==== DATA BELOW

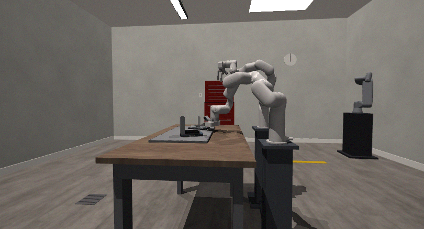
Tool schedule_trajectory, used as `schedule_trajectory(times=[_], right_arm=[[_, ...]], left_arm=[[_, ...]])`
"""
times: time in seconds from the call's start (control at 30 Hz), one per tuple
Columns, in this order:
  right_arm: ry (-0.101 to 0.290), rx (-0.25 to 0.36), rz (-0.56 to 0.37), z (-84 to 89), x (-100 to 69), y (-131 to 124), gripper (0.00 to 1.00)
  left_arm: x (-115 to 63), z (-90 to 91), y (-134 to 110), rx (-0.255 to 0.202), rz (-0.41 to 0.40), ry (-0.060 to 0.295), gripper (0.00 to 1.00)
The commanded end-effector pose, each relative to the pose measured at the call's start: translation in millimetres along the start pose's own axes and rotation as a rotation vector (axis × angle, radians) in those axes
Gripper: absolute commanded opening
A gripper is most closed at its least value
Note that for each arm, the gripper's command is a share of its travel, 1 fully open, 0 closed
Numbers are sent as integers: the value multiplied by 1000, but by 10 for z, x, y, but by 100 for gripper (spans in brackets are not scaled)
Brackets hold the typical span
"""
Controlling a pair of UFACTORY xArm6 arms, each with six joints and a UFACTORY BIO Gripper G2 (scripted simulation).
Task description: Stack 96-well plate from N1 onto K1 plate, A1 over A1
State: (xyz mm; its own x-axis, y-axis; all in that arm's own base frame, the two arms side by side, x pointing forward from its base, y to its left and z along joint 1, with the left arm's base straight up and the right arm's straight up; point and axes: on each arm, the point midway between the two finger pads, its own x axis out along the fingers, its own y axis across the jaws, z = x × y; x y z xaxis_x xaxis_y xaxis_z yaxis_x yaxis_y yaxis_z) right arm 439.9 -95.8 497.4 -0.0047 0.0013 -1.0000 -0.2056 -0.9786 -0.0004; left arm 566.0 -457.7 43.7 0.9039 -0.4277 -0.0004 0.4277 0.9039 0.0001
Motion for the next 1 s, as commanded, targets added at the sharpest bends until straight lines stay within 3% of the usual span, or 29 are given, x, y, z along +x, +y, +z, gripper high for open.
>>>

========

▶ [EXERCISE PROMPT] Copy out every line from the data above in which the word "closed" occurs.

▶ [EXPECTED ANSWER]
A gripper is most closed at its least value
Note that for each arm, the gripper's command is a share of its travel, 1 fully open, 0 closed

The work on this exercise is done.